Immunization with either wild-type O139 or otnA mutant OMVs resulted in similar serum IgG1 titers, similar levels of protection from O139 challenge, and similar levels of inhibition of motility, suggesting that there is no gain to be had from immunization with an acapsular OMV strain rather than wild-type O139 OMVs. We note that a comparison of the immunogenicity of whole-cell killed O139 variants showed that the LPS, rather than the capsule, was the most important immunogen but that the presence of the capsule did not significantly inhibit antibody responses to the vaccine (11). The efficacy of protection was not tested in this study.

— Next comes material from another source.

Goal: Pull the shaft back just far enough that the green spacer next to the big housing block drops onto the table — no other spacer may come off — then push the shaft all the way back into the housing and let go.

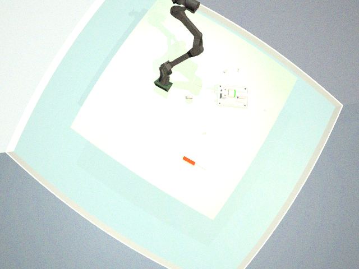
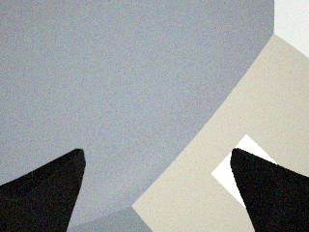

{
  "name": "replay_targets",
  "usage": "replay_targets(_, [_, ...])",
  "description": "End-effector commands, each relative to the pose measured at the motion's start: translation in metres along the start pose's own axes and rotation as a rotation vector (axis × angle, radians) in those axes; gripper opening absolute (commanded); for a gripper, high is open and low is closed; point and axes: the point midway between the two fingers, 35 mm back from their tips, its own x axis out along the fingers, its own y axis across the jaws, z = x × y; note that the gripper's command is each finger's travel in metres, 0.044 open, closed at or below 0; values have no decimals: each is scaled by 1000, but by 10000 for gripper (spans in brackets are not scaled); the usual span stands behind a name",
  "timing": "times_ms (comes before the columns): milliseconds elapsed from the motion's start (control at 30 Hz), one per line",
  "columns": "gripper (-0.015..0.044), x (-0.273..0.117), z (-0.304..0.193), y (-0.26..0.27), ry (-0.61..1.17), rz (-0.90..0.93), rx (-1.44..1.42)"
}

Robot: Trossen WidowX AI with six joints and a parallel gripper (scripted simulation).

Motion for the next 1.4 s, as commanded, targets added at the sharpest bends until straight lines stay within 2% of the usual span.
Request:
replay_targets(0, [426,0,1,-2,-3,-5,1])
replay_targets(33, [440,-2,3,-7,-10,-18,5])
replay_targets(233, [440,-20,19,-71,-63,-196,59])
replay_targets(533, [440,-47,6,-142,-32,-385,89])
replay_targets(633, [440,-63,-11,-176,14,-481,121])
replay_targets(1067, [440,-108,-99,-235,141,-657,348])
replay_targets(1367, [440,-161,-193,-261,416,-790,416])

In summary, we have shown that OMVs from V. cholerae can be delivered most effectively in mice via the i.n. route; two doses are sufficient to provide protection via this route but not when administered orally. We found that, similar to WCK vaccines, V. cholerae OMVs induce LPS-dominant and serogroup- and, to a lesser extent, serotype-specific antibody responses, resulting in protection that is most robust upon homologous challenge. However, mixing of OMVs is an effective way to produce multiserotype and multiserogroup protection. As was found for WCK vaccines, cholera toxin is not required for V. cholerae OMV immunogenicity and protection. Finally, our results support a role for inhibition of motility and/or agglutination, but we do not find evidence for bacterial killing, in protection in the neonatal challenge model.

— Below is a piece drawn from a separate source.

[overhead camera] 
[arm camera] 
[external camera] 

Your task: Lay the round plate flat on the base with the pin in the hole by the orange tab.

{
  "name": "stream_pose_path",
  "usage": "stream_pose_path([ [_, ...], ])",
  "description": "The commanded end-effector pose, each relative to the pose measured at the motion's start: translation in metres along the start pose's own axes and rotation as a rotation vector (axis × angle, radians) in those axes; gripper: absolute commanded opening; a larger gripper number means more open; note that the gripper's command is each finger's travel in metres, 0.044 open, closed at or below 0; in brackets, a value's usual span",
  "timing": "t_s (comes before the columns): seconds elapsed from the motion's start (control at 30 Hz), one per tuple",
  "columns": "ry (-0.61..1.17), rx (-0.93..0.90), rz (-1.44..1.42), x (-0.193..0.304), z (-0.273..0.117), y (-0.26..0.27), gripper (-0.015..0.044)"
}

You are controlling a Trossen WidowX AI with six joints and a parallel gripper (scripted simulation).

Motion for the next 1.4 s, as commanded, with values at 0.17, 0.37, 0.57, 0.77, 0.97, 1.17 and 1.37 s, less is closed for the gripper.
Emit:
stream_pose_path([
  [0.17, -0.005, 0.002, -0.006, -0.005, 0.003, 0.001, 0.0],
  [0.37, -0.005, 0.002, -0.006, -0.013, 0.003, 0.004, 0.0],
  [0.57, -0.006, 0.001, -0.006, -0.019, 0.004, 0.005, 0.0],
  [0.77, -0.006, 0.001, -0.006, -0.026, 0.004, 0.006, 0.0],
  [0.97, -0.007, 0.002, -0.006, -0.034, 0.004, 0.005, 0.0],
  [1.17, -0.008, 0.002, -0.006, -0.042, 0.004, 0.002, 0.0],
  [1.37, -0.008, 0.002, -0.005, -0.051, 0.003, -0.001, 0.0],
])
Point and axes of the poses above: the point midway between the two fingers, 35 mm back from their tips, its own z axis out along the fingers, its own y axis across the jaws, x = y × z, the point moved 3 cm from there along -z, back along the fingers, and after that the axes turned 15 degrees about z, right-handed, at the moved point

Further studies are needed to directly compare the effectiveness of OMV immunization with oral WCK vaccines using the maternal protection model. Data presented here suggest that, in their native form, OMVs appear to be largely an LPS delivery system, not dissimilar from WCK vaccines. The degree and duration of memory responses to OMVs (71) may be similar to those to WCK, though this remains to be tested. Also, the impact of intranasal compared to oral delivery of OMVs upon memory responses is unknown. It is possible, although not proven, that OMVs may deliver their antigens in a way subtly different than that of WCK. Direct fusion of OMVs from other Gram-negative bacteria with epithelial cells has been documented, for instance (31, 44), while the cellular nature of WCK vaccines may make them more likely to be phagocytosed by professional phagocytes and/or transcytosed by M cells at the mucosal surface (16). The impact of these potential differences upon antigen delivery and subsequent adaptive immune response and memory is unknown and warrants further investigation.

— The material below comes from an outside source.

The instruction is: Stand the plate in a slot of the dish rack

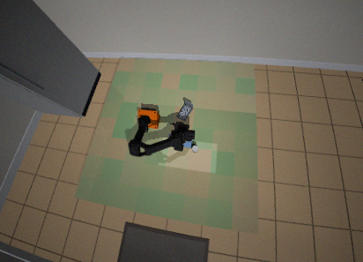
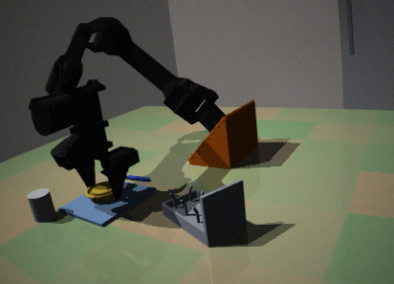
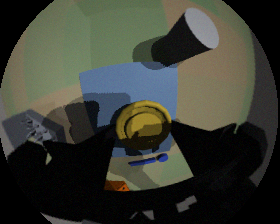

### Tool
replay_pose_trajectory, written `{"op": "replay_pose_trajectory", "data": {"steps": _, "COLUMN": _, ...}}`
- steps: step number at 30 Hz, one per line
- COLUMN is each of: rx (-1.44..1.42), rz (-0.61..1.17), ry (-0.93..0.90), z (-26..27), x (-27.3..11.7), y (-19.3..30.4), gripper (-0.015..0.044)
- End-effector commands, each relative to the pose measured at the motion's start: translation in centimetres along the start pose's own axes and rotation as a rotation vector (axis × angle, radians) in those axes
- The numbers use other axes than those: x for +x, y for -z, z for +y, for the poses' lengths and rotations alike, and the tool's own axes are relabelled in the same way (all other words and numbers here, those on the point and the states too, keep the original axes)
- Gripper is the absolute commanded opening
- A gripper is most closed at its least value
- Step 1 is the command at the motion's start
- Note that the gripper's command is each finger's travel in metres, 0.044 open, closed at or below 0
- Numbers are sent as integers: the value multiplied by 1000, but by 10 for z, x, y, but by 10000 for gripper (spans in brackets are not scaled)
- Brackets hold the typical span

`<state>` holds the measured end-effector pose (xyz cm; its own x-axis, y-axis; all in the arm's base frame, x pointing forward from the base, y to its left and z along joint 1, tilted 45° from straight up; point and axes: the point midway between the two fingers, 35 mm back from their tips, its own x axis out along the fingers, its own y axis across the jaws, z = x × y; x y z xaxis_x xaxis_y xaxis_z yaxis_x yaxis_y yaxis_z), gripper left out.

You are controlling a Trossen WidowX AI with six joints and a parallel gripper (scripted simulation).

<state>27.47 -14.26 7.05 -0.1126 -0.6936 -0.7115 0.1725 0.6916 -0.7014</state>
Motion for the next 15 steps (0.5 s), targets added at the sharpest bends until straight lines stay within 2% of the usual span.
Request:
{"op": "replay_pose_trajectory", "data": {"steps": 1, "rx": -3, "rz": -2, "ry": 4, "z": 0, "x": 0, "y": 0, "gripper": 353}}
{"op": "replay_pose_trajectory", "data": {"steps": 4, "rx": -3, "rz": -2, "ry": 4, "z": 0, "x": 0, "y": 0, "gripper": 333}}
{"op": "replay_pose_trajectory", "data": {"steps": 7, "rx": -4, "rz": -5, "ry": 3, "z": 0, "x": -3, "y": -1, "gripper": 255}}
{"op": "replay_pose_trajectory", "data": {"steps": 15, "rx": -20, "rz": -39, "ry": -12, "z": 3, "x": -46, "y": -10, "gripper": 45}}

As OMVs require centrifugation and filtration to remove bacteria and ultracentrifugation to harvest and wash them, we cannot claim that OMVs are easier to produce than WCK vaccine preparations. Attempts to replace the ultracentrifugation step are under way. In terms of quality control and heat stability, there is probably little distinction to be made between the whole bacteria and the OMVs that they shed. There is currently no precedent for large-scale preparation of native OMVs; however, detergent-extracted OMVs from N. meningitidis type B have been mass produced (76). We would expect i.n. vaccine delivery in humans to be more efficient than oral with the same amount of antigen, as seen here for OMVs in a mouse model, as it avoids antigen destruction by stomach acid and digestive enzymes, which may facilitate a response with lower doses (51). There is currently little precedence for i.n. delivery of Gram-negative bacterial antigens in humans; however, small adult volunteer studies with either native N. meningitidis type B OMVs (wild-type levels of LPS) or WCK Bordetella pertussis delivered i.n. have found these preparations to be safe and immunogenic (35).